If a line in the entries below holds the string "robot", copy it.
**** DATA TO PROCESS ****
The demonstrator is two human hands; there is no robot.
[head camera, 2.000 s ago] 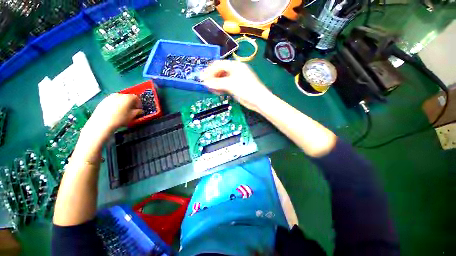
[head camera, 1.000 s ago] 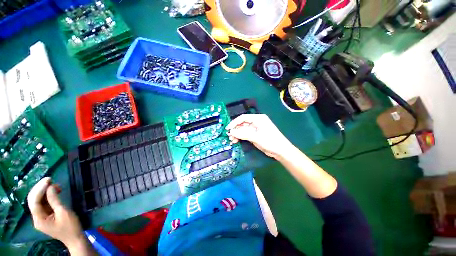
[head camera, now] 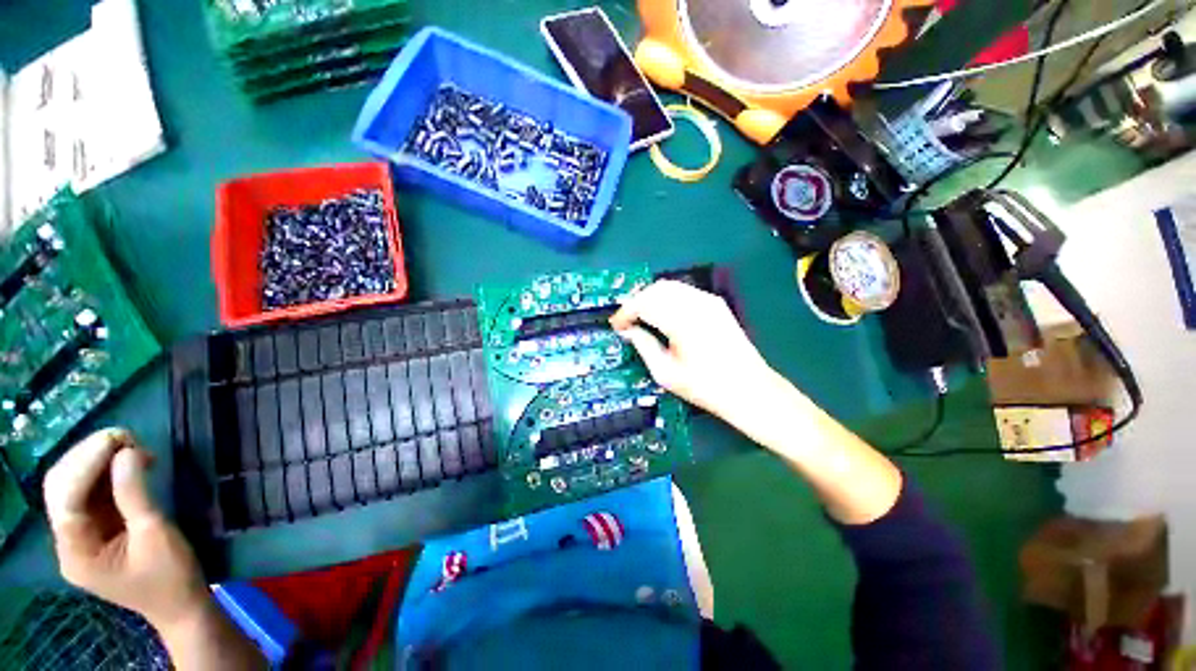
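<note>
A green circuit board (head camera: 577, 374) with two dark slots lies on the right part of a black ribbed support tray (head camera: 354, 420). My right hand (head camera: 682, 341) is over the board's upper right, thumb and fingertips together at the board; whether a small part is between them cannot be told. My left hand (head camera: 118, 531) is at the lower left, left of the tray, fingers curled with thumb and forefinger close; its fingertips are too blurred to tell if they hold anything. A red bin (head camera: 308, 243) and a blue bin (head camera: 498, 131) behind the tray hold small dark cylindrical parts.
Stacked boards (head camera: 308, 46) stand behind the bins. More boards (head camera: 72, 328) lie at left, below a white sheet (head camera: 85, 98). A phone (head camera: 607, 72), tape roll (head camera: 686, 142), orange fan (head camera: 708, 85), solder reel (head camera: 863, 271) and black station (head camera: 918, 308) are at right.
My left hand has left the red bin and moved to the lower left. My right hand has moved from the blue bin to the board and has since shifted a little along its upper right.
</note>
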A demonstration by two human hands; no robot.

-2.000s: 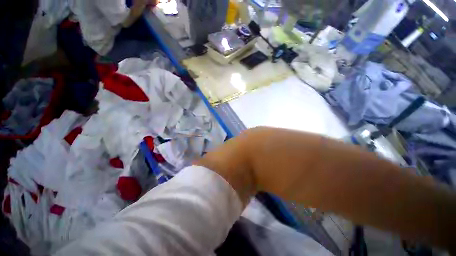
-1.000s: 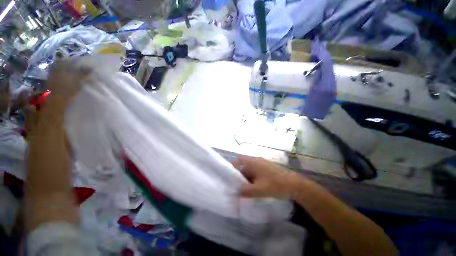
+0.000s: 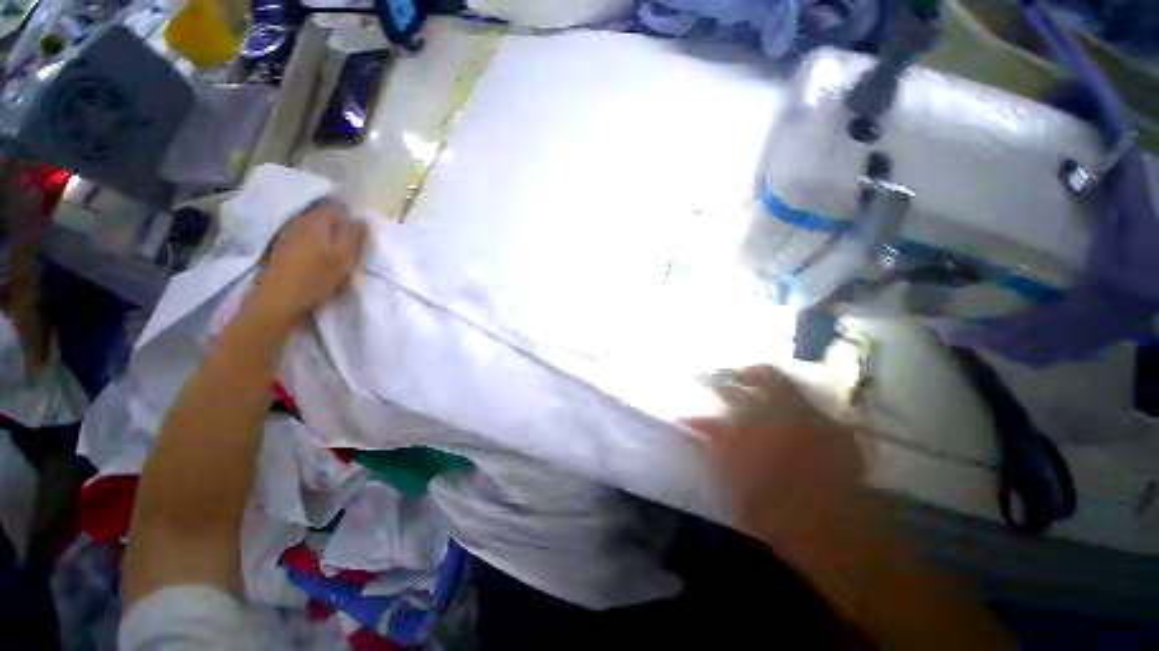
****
▸ **EXERCISE RESPONSE**
The demonstrator is two human hands; there is no robot.
A demonstration by two human hands; no robot.

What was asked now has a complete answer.